▶ [DATA EXTRACT]:
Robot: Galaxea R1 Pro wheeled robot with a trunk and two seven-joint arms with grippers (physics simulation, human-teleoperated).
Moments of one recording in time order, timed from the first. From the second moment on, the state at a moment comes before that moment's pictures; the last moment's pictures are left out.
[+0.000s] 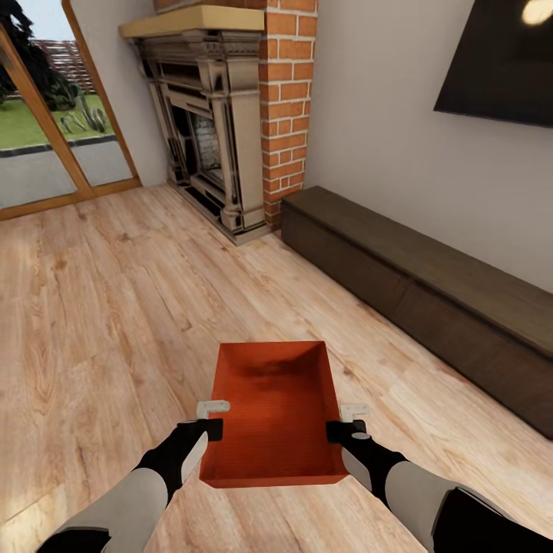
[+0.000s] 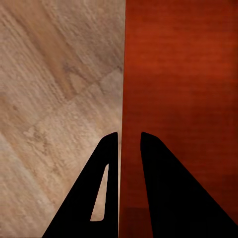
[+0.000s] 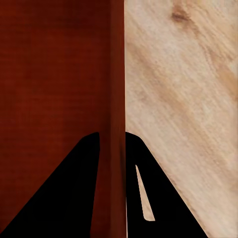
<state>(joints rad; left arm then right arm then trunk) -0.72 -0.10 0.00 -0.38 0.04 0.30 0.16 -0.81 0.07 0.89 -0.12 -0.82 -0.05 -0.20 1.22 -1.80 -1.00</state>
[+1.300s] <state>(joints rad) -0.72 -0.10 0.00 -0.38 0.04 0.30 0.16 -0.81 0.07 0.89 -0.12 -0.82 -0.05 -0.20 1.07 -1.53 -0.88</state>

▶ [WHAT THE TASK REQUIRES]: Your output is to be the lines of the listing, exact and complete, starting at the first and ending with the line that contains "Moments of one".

▶ [ANSWER BOX]:
Robot: Galaxea R1 Pro wheeled robot with a trunk and two seven-joint arms with grippers (physics simulation, human-teleoperated).
Moments of one recording in time order, timed from the first. From the second moment on, the state at a moment comes before that moment's pictures; the last moment's pictures are left out.

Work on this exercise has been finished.